Plaintiffs make several arguments regarding an official statement of the board describing the uses to which the additional funds were to be applied. Most of plaintiffs' arguments are statements of legal Conclusions and are unsupported by citation to legal authority as required by Supreme Court Rule 341(e)(7) (103 Ill. 2d R. 341(e)(7)), and we deem them waived. Plaintiffs' citation to People ex rel. Hudson v. Cleveland, Cincinnati, Chicago & St. Louis Ry. Co. (1935), 360 Ill. 180, 195 N.E. 631, is unavailing, as the case is inapposite to the facts of the instant case. The Hudson court found that the language used on the ballot in that case was not in conformity with the statutory requirements. (360 Ill. 180, 189-90, 195 N.E. 631.) In fact, the general holding of the case supports our holding here, that where the relevant statute prescribes the form of a ballot, then the ballot must conform to that prescription. 360 Ill. 180, 190, 195 N.E. 631.

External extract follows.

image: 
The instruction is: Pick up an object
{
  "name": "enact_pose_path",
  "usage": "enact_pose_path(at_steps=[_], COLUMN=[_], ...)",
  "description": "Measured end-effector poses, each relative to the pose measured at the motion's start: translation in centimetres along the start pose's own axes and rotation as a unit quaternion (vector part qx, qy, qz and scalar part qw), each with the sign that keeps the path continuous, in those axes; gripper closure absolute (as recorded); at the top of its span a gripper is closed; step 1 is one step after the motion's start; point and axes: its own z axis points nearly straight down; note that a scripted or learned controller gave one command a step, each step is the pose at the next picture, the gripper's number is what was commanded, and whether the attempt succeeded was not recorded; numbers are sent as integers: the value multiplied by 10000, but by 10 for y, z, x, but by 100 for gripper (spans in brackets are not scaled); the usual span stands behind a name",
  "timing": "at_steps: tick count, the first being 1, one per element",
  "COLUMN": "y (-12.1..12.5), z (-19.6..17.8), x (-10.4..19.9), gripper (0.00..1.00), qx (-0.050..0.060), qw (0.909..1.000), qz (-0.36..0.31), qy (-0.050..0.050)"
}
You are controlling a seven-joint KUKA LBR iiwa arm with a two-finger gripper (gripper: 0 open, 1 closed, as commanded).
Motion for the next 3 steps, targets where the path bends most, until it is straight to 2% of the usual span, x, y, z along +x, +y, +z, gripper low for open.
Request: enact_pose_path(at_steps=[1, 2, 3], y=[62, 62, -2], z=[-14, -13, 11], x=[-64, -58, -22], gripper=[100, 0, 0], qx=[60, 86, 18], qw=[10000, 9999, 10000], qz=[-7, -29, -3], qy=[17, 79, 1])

In re Application of County Collector (1981), 97 Ill. App. 3d 708, 423 N.E.2d 251, also relied upon by plaintiffs, is similarly inapposite. It addresses the recurring problem of the sufficiency of the itemization of a levy ordinance to satisfy the statutory requirements of sections 8-2-9 and 8-3-1 of the Illinois Municipal Code (Ill. Rev. Stat. 1973, ch. 24, pars. 8-2-9, 8-3-1). The case deals with an entirely different chapter of the Illinois statutes and sets forth no principles of law regarding the mandatory ballot language for section 3-1 (Ill. Rev. Stat. 1983, ch. 81, par. 3-1) increases in levies for library purposes by referenda.

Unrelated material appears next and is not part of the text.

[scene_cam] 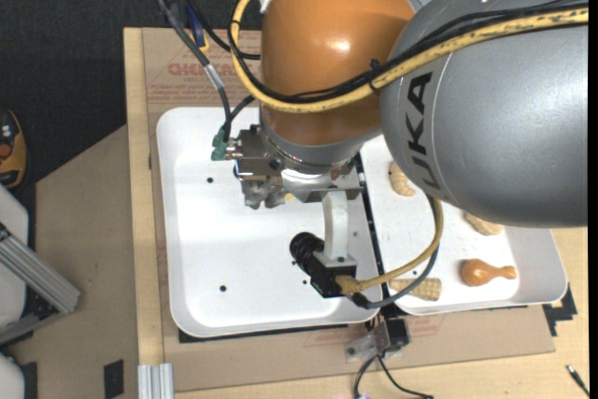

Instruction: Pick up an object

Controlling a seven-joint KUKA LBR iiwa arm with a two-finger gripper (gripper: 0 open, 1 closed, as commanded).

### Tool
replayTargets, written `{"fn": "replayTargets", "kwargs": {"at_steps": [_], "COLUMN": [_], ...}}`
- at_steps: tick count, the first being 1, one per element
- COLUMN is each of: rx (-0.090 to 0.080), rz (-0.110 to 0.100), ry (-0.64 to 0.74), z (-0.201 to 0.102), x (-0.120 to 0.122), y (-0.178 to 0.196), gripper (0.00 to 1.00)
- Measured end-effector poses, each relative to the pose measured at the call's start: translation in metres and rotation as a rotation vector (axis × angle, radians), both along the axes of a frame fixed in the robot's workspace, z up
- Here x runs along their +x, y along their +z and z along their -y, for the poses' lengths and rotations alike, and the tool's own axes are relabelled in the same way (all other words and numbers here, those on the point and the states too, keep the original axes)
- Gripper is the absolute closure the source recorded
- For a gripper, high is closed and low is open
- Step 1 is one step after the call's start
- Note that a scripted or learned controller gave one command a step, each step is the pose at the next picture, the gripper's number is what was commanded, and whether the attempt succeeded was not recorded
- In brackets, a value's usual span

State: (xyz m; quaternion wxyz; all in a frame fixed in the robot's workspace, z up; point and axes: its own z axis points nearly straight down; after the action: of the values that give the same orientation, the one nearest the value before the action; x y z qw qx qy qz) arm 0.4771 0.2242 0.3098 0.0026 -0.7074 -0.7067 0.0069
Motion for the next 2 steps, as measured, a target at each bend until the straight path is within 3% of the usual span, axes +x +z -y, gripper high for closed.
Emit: {"fn": "replayTargets", "kwargs": {"at_steps": [1, 2], "rx": [0.016, -0.002], "rz": [0.033, -0.004], "ry": [0.003, 0.000], "z": [0.000, 0.000], "x": [0.007, 0.000], "y": [0.220, 0.029], "gripper": [1.00, 1.00]}}
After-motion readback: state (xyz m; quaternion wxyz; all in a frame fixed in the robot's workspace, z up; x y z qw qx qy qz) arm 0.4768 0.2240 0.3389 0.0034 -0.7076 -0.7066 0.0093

We observe that plaintiffs have cited no statutory authority from the Local Library Act requiring the board to provide a fact sheet detailing the purposes for which the increase in the library levy will be used. Further, the disclosure of the purpose of the tax as required by section 5-7 (Ill. Rev. Stat. 1983, ch. 81, par. 5-7) in the proposition submitted to the voters is limited, as we have previously discussed, by the language prescribed in section 3-3. Ill. Rev. Stat. 1983, ch. 81, par. 3-3; People ex rel. Duguay v. New York Central R.R. Co. (1952), 411 Ill. 584, 104 N.E.2d 765.

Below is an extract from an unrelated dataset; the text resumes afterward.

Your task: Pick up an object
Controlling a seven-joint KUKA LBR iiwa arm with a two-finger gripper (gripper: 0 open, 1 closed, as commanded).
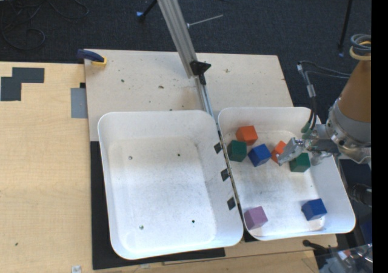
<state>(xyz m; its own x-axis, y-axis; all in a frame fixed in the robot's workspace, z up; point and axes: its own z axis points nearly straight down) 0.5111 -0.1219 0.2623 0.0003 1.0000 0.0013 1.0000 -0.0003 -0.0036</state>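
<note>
roughly, gripper point(290, 151) sits low in the right bin point(285, 229), near its right wall, arm point(354, 108) coming in over that wall. cannot tell how the tool end stands: it is a grey blur there.

cubes in the right bin:
- red cube point(279, 150) touching or just beside the gripper tip, toward bin centre
- green cube point(300, 162) just under the gripper, by the right wall
- blue cube point(259, 155) and dark green cube point(237, 151) side by side, near the divider wall
- orange cube point(247, 134) toward the far wall
- purple cube point(255, 217) at the near-left corner
- second blue cube point(314, 208) toward the near-right corner

left bin point(121, 217) has only specks on its floor.

likely target: red or green cube; the view does not settle which, possibly the red. no cube seen lifted.

handling, as judged: small blocks, probably light and stiff, with flat faces. take one across two opposite flat faces, square on, not corner to corner. red and green sit close together, so a finger may nudge the neighbour. the wall crowds the green one.
</note>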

Finally, our examination of the statute indicates that the only limitations imposed by the Act limiting the board's otherwise exclusive control over the expenditure of funds provided for by section 4-7 (Ill. Rev. Stat. 1983, ch. 81, par. 4-7 et seq.) are those relating to funds raised through bonding (Ill. Rev. Stat. 1983, ch. 81, par. 5-2) and borrowing (Ill. Rev. Stat. 1983, ch. 81, par. 5-6). Although we do not purport to have made an exhaustive analysis of the entire Act, it is apparent that the board's exclusive control of the expenditures for remodeling and reconstruction is not similarly circumscribed by the Act. The fact that the legislature did circumscribe the board's exclusive control over the purpose for which bonds and borrowed funds could be used leads to the Conclusion that it did not so intend relative to funds derived from a section 3-1 and 3-3 referendum. The venerable rule of statutory construction expressio unius est exclusio alterius (Dick v. Roberts (1956), 8 Ill. 2d 215, 218-19, 133 N.E.2d 305) requires that the judiciary consider that where a statute mentions or enumerates one or more modes of action, all other modes of action not mentioned are specifically excluded (In re Sneed (1977), 48 Ill. App. 3d 364, 368, 363 N.E.2d 37). While resort to this rule of construction is arguably unnecessary where the board followed the statutory mandate precisely, we believe such an analysis lends further support to our Conclusion.
The judgment of the circuit court of Winnebago County is affirmed.